Val context distribution:
  complex: 340 (15.1%)
  emergency: 221 (9.8%)
  pediatric: 112 (5.0%)
  rare_disease: 228 (10.1%)
  routine: 1349 (60.0%)

Test context distribution:
  complex: 340 (15.1%)
  emergency: 221 (9.8%)
  pediatric: 112 (5.0%)
  rare_disease: 228 (10.1%)
  routine: 1349 (60.0%)


In [10]:
# ============================================================
# CELL 10: Summary and Verification
# ============================================================
print("\n" + "=" * 60)
print("DATA GENERATION COMPLETE")
print("=" * 60)

import os
data_dir = '/kaggle/working/data'
files = os.listdir(data_dir)
print(f"\nGenerated files:")
total_size = 0
for f in sorted(files):
    path = os.path.join(data_dir, f)
    size = os.path.getsize(path) / (1024 * 1024)  # MB
    total_size += size
    print(f"  {f}: {size:.2f} MB")
print(f"\nTotal size: {total_size:.2f} MB")

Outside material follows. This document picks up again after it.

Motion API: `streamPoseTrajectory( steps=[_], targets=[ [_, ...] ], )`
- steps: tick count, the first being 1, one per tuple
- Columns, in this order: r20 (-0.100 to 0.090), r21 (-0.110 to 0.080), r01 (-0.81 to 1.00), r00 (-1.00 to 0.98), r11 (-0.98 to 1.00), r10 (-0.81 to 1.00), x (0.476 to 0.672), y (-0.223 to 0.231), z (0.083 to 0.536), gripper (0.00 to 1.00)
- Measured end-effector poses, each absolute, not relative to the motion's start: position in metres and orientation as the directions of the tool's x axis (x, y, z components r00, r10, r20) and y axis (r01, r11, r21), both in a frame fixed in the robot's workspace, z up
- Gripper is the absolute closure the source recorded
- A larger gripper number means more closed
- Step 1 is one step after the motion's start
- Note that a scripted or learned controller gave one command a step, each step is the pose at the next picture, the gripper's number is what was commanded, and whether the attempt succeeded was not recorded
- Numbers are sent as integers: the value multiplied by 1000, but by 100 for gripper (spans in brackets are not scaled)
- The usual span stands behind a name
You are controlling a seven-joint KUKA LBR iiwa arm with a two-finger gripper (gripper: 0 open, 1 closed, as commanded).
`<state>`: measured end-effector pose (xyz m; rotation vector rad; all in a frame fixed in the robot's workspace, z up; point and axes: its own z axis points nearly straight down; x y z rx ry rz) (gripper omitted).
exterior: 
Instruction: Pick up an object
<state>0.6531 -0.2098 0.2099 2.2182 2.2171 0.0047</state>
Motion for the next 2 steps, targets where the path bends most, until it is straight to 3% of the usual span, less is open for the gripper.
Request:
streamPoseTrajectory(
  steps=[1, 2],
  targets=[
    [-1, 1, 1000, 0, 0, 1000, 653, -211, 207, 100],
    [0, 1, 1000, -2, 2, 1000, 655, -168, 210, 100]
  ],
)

print(f"\nDataset Statistics:")
print(f"  - Doctors: {N_DOCTORS}")
print(f"  - Cases: {N_CASES}")
print(f"  - Doctors per case: {DOCTORS_PER_CASE}")
print(f"  - Total pairs: {N_CASES * DOCTORS_PER_CASE:,}")
print(f"  - Embedding dimension: 384")
print(f"  - Feature dimensions: clinical(4), pastwork(5), logistics(5), trust(3)")
print(f"  - Context dimension: 8")

print(f"\nSplits:")
print(f"  - Train: {len(train_idx)} cases ({len(train_idx)/N_CASES*100:.1f}%)")
print(f"  - Val: {len(val_idx)} cases ({len(val_idx)/N_CASES*100:.1f}%)")
print(f"  - Test: {len(test_idx)} cases ({len(test_idx)/N_CASES*100:.1f}%)")

print("\n✅ Data ready! Save this notebook output as a Kaggle Dataset.")


DATA GENERATION COMPLETE

Generated files:
  case_embeddings.pt: 21.97 MB
  case_metadata.pt: 5.20 MB
  cases.parquet: 0.79 MB
  clinical_features.pt: 22.89 MB
  context_features.pt: 0.46 MB
  doctor_embeddings.pt: 0.73 MB
  doctor_indices.npy: 11.44 MB
  doctor_indices.pt: 11.45 MB
  doctors.parquet: 0.06 MB
  logistics_features.pt: 28.61 MB
  mcda_scores.pt: 5.72 MB
  pastwork_features.pt: 28.61 MB
  relevance_labels.npy: 11.44 MB
  relevance_labels.pt: 11.45 MB
  splits.pt: 0.04 MB
  trust_features.pt: 17.17 MB

Total size: 178.05 MB

Dataset Statistics:
  - Doctors: 500
  - Cases: 15000
  - Doctors per case: 100
  - Total pairs: 1,500,000
  - Embedding dimension: 384
  - Feature dimensions: clinical(4), pastwork(5), logistics(5), trust(3)
  - Context dimension: 8

Splits:
  - Train: 10500 cases (70.0%)
  - Val: 2250 cases (15.0%)
  - Test: 2250 cases (15.0%)

✅ Data ready! Save this notebook output as a Kaggle Dataset.